- Born: 8 March 1961 (age 65) London, England
- Education: King's College, Cambridge
- Occupation: Tenor
- Spouse: Josette Simon (div.)
- Children: 1
- Website: www.markpadmore.com

= Mark Padmore =

British opera singer (born 1961)

Mark Padmore (born 8 March 1961) is a British tenor appearing in concerts, recitals, and opera.

==Early life==
He was born in London on 8 March 1961, and raised in Canterbury, Kent, England. Padmore studied clarinet and piano prior to his gaining a choral scholarship to King's College, Cambridge. He graduated in 1982 with an honours degree in music.

==Career==
Padmore has appeared in Bach's St Matthew and St John Passions with the Berlin Philharmonic and Sir Simon Rattle, staged by Peter Sellars, including Berlin, Salzburg, New York and the BBC Proms.

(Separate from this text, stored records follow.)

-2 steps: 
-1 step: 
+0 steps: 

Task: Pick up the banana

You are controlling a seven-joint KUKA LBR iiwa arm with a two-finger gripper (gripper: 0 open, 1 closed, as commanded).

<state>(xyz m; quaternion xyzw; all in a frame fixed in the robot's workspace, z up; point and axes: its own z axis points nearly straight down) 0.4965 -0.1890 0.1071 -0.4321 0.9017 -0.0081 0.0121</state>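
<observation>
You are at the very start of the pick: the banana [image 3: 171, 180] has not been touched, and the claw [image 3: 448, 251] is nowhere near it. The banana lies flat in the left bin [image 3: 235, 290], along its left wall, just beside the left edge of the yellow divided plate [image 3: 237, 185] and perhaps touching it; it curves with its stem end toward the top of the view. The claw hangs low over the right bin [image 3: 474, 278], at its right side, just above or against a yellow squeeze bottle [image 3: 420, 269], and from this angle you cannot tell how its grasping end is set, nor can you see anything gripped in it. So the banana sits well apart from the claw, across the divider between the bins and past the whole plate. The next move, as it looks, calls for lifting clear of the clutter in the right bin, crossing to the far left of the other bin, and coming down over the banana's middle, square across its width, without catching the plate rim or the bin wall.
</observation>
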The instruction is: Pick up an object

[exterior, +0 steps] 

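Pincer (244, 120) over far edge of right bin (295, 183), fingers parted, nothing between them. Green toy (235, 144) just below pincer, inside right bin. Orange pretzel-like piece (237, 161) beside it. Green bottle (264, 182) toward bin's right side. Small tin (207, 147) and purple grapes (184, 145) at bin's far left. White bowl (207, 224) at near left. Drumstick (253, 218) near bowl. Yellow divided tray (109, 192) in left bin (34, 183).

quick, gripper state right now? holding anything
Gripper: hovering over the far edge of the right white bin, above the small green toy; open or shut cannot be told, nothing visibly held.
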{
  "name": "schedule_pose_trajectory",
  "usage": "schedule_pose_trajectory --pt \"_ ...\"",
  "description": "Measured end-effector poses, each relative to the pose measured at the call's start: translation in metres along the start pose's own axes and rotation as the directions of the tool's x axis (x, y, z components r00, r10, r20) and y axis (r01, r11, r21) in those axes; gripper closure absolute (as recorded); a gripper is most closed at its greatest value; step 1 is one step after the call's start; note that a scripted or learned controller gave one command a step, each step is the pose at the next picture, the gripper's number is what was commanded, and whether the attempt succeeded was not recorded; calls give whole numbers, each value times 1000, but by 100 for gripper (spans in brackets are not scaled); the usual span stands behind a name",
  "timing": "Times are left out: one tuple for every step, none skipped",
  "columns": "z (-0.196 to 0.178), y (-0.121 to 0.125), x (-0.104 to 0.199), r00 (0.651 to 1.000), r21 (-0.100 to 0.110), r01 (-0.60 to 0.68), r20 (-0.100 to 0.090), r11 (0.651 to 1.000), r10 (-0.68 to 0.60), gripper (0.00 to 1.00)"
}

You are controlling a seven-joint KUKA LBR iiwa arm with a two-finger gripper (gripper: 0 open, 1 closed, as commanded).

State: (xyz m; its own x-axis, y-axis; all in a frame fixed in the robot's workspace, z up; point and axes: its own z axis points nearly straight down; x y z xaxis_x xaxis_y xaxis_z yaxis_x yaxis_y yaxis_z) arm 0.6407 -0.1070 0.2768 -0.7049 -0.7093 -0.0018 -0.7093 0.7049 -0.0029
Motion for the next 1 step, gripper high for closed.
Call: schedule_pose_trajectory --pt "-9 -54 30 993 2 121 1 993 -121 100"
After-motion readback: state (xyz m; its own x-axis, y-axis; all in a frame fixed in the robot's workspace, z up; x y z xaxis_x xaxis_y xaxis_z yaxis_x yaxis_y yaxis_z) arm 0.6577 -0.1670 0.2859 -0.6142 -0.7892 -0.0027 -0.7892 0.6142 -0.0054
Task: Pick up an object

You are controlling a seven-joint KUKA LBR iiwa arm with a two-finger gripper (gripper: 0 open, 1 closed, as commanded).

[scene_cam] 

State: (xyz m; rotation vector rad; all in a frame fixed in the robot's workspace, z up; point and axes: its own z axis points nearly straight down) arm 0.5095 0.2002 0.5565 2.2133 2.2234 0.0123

In the opera house, Padmore has worked with directors Peter Brook, Katie Mitchell, Mark Morris and Deborah Warner. He performed leading roles such as in Harrison Birtwistle's The Corridor and The Cure at the Aldeburgh Festival and in London. He appeared in Handel's Jephtha for Welsh National Opera and English National Opera, and as Captain Vere in Britten's Billy Budd. He performed as the Evangelist in a scenic version of the St Matthew Passion for the Glyndebourne Festival Opera. He also played Peter Quint in an acclaimed BBC TV production of Britten's The Turn of the Screw and recorded the title role of Mozart's La Clemenza di Tito with conductor René Jacobs for Harmonia Mundi. Padmore appeared as Third Angel/John in George Benjamin's Written on Skin with the Royal Opera House in 2017.

In concert, he has performed with the world's leading orchestras including the Munich Radio, Berlin, Vienna, New York and London Philharmonic Orchestras, the Royal Concertgebouw Orchestra, Boston and London Symphony Orchestras and the Philharmonia.

Padmore has given recitals worldwide. He appears frequently at Wigmore Hall, London where he first sang all three Schubert song cycles in May 2008, and was their artist in residence in the 2009/10 season.

==Recordings==
His discography includes Beethoven's Missa solemnis with Bernard Haitink and Bavarian Radio Symphony Orchestra and lieder by Beethoven, Haydn and Mozart with Kristian Bezuidenhout for Harmonia Mundi with whom Padmore has also recorded Handel arias a collection As Steals the Morn with the English Concert (BBC Music Magazine Vocal Award); Schubert cycles with Paul Lewis (Winterreise won the 2010 Gramophone Vocal Solo Award); Schumann's Dichterliebe with Bezuidenhout (2011 Edison Klassiek Award) and Britten's Serenade and Nocturne, and Finzi's Dies Natalis with the Britten Sinfonia (ECHO/Klassik 2013 award); The staged St Matthew Passion with the Berlin Philharmonic and Rattle was awarded the BBC Music Magazine 2013 DVD Award.

==Honors==
Padmore was appointed Commander of the Order of the British Empire (CBE) in the 2019 Birthday Honours for services to music.

==Personal life==
Padmore married the actress Josette Simon (OBE); the couple had one daughter together before they divorced; in a 2020 interview, Simon refers to Padmore as a "life-long friend".